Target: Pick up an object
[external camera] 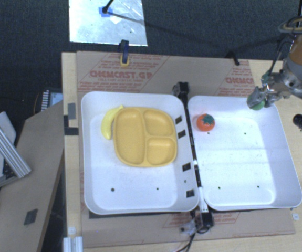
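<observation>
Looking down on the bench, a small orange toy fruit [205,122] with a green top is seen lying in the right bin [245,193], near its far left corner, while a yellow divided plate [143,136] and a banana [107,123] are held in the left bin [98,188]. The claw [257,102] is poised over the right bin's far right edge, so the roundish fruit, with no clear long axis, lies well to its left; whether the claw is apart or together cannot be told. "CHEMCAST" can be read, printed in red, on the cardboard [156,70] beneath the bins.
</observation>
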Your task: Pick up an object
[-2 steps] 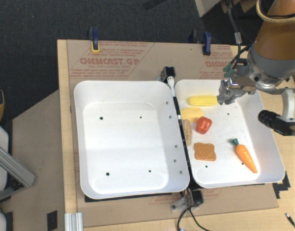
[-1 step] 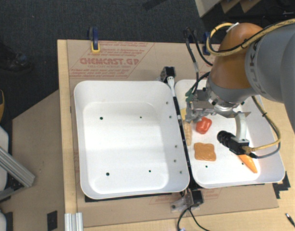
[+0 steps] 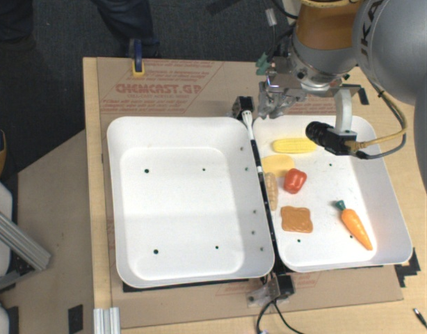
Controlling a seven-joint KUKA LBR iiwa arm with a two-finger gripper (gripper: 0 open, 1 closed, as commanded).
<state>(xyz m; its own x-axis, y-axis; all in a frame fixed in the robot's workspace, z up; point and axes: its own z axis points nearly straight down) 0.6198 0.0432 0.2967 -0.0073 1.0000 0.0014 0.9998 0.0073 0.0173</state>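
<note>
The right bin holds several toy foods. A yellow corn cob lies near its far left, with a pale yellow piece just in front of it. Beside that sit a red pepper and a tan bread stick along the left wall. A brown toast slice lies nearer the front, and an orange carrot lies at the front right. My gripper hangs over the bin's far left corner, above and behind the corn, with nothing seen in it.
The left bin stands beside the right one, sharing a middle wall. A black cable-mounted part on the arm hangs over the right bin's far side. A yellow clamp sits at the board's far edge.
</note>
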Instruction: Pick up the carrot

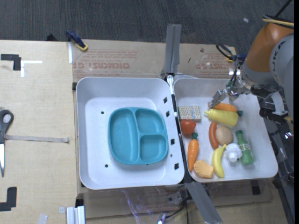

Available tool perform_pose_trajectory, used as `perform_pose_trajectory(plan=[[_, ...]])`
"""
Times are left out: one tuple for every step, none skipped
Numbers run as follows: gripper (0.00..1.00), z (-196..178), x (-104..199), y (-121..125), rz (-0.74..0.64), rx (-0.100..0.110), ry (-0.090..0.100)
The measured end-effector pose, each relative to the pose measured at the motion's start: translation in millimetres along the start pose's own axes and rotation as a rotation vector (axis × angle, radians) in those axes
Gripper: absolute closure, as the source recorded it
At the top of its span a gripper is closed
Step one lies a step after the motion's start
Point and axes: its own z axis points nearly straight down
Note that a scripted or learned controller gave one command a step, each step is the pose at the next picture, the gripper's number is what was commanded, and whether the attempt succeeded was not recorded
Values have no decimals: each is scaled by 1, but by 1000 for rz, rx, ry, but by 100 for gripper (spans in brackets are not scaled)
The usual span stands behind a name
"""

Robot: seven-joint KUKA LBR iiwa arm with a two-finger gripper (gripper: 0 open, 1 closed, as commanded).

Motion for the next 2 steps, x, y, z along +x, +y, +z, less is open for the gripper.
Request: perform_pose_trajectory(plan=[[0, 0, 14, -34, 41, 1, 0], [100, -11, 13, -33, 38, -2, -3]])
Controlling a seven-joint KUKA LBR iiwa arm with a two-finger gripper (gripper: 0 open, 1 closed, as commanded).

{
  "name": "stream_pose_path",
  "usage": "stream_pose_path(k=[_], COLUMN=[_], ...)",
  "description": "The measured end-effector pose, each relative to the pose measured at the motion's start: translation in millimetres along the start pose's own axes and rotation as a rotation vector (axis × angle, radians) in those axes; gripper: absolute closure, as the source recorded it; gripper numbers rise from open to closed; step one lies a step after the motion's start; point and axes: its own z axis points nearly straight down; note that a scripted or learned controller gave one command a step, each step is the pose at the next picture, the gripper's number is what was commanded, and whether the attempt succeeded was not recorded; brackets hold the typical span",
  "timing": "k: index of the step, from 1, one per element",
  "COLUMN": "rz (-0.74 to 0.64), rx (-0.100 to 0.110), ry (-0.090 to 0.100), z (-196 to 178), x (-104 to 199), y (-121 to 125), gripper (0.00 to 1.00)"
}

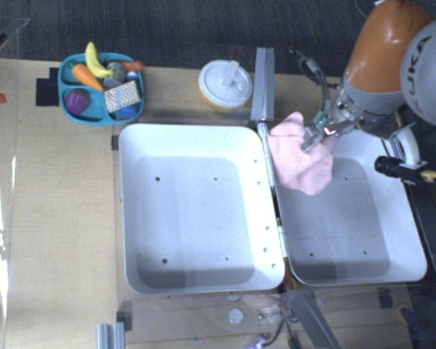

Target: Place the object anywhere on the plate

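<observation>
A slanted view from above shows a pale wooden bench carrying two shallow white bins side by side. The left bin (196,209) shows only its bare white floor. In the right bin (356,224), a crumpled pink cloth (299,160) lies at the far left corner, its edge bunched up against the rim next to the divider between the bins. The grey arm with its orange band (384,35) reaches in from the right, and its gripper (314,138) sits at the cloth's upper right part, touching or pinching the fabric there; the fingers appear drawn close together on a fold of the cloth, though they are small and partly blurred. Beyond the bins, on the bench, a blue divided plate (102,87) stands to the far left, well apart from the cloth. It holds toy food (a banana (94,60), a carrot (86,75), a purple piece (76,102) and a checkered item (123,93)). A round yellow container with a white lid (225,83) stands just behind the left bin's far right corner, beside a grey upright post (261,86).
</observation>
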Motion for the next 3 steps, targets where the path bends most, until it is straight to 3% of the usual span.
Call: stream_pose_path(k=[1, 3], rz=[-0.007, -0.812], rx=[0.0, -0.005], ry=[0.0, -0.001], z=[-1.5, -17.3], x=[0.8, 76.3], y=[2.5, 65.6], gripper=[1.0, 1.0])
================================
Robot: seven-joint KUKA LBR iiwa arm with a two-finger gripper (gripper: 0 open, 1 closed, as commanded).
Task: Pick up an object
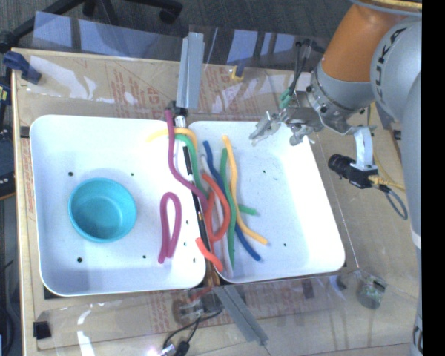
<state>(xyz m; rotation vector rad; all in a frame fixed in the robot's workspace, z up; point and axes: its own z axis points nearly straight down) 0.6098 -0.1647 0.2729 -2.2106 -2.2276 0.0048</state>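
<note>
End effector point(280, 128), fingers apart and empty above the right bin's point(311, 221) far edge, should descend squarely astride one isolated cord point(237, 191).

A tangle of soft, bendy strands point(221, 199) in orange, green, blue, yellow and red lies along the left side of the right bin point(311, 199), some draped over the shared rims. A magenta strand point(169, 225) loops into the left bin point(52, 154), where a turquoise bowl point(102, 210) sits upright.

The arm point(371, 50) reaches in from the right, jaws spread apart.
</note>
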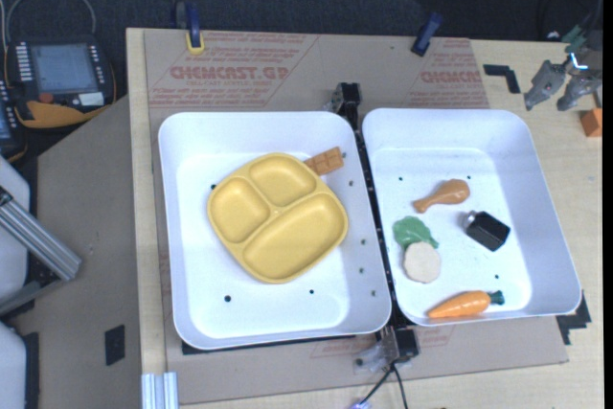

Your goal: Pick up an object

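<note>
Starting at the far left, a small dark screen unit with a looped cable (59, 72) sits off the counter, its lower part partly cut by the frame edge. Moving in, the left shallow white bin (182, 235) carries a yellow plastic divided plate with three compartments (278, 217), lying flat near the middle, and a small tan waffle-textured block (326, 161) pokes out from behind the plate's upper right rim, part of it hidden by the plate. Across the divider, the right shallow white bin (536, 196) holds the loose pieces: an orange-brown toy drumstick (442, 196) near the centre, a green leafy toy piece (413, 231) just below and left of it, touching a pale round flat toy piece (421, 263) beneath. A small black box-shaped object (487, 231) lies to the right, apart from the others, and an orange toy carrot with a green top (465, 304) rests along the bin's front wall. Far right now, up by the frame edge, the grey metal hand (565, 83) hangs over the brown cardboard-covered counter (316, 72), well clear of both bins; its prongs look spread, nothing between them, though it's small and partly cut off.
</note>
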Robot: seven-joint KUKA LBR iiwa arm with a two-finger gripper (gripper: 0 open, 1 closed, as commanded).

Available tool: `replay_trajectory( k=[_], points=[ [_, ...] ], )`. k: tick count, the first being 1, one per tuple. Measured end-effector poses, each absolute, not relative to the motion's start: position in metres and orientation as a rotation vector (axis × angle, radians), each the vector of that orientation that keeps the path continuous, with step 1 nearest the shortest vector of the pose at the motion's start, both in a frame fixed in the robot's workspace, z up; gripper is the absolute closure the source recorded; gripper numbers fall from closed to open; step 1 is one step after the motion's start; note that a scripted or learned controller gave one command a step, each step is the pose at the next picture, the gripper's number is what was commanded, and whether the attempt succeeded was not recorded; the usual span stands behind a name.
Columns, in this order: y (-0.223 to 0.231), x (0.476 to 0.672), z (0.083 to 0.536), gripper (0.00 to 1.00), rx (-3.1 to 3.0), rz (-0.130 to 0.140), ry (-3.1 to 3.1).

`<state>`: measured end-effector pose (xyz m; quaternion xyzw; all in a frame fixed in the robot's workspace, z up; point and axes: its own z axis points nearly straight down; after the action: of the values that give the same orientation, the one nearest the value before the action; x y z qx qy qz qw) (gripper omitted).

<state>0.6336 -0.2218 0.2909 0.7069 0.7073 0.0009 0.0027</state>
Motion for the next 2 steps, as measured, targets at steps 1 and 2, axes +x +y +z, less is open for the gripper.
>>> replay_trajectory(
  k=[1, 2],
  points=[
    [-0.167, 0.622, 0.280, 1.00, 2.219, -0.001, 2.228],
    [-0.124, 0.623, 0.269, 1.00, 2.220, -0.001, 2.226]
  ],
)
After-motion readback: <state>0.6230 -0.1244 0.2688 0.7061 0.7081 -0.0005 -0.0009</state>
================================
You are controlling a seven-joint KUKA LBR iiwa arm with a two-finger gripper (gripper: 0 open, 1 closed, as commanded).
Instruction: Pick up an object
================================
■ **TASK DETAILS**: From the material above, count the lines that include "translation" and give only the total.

■ **SOLUTION TO THIS PROBLEM**: 2